Exercise directions: Every picture is to be removed, and all the data is to be copied exactly.

Exercise data:
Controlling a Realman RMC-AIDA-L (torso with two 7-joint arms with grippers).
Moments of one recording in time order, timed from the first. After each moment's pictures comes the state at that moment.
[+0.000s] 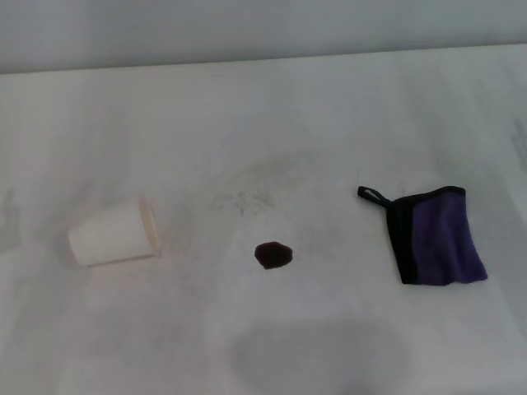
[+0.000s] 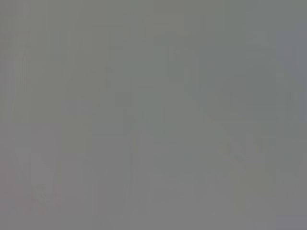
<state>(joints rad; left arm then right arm) -0.31 -2.08 0.54 -0.03 -2.17 -1.54 2.81 0.30 2.01 2.30 0.10 -0.57 1.29 -2.89</state>
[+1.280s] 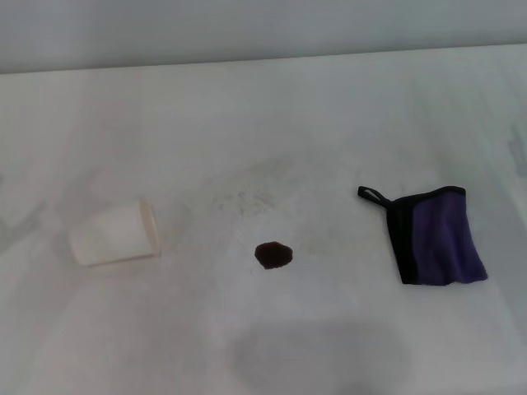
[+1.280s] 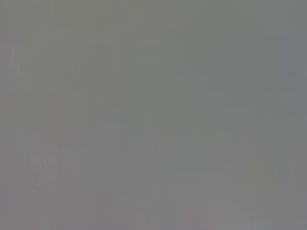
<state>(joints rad) -0.25 -2.07 0.55 1.00 -1.29 -1.44 1.86 0.31 2.01 2.30 0.05 -0.57 1.28 -2.84</state>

Expected output:
Controlling a Realman RMC-AIDA-L (torso with two 7-joint arms with grippers).
Moments of one recording in time order, timed from the first. After each moment's pictures comes the state at that moment.
[+0.000s] 
[+0.000s] 
<state>(joints rad; left arm then right arm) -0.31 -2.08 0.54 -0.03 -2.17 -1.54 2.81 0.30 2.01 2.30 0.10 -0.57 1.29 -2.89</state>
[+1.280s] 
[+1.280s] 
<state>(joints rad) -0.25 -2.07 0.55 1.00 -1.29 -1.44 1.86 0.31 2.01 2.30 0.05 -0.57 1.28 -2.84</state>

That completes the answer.